A equipe foi liderada pela acadêmica de Medicina da Ufac Maria Júlia Bonelli Pedralino e contou com a participação de Guilherme Félix, do curso de Sistemas de Informação, Bruno Eduardo e Wesly, do curso de Medicina. Segundo Maria Júlia, representar o Acre e a Ufac em um evento dessa dimensão foi uma experiência marcante para sua trajetória acadêmica e pessoal. “O Acre tem muito a dizer nos espaços onde o futuro da saúde está sendo construído”, afirmou.

O projeto premiado, Viginutri, foi desenvolvido durante o hackathon em São Paulo e propõe uma solução para auxiliar no enfrentamento da desnutrição hospitalar, problema que pode afetar o prognóstico de pacientes internados e gerar impactos para a gestão hospitalar. A proposta une medicina e nutrição e será aperfeiçoada a partir da premiação recebida pela equipe.

Com a classificação, o grupo garantiu uma aceleração de um ano pela Associação Brasileira de Startups de Saúde, com mentoria especializada e a perspectiva de validar a solução em um hospital real. De acordo com Maria Júlia, a conquista abre a possibilidade de levar uma ideia desenvolvida por estudantes da Ufac para uma etapa de aplicação prática.

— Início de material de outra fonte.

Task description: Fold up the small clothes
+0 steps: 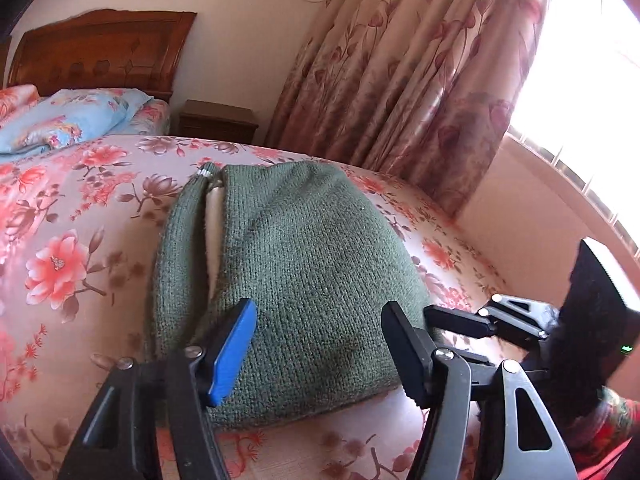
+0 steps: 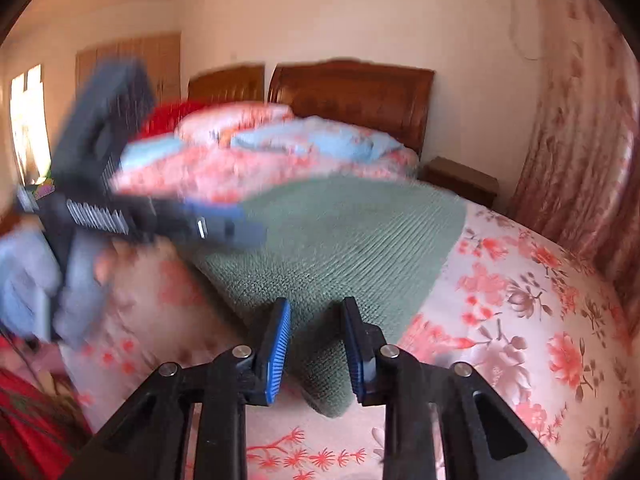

A estudante também ressaltou o apoio recebido da Pró-Reitoria de Inovação e Tecnologia da Universidade Federal do Acre (Proint) e da Pró-Reitoria de Extensão e Cultura (Proex). Segundo ela, a conquista só foi possível porque a universidade acreditou no projeto e ofereceu as condições necessárias para que o grupo representasse a instituição fora do Acre. “Essa conquista não teria sido possível sem o apoio da Proint e Proex”, disse.

A trajetória do grupo teve início em um hackathon realizado anteriormente no Acre, onde surgiu o projeto Sentinelas da Amazônia, experiência que contribuiu para a formação da equipe e para o interesse dos estudantes em iniciativas de inovação.

Como desdobramento da participação no evento, a equipe deve promover, no dia 12 de junho, às 10h30, no Sebrae Lab, no Centro de Convivência, uma roda de conversa sobre a experiência no hackathon, com o objetivo de incentivar outros acadêmicos a buscarem pesquisa, inovação e desenvolvimento de ideias no ambiente universitário.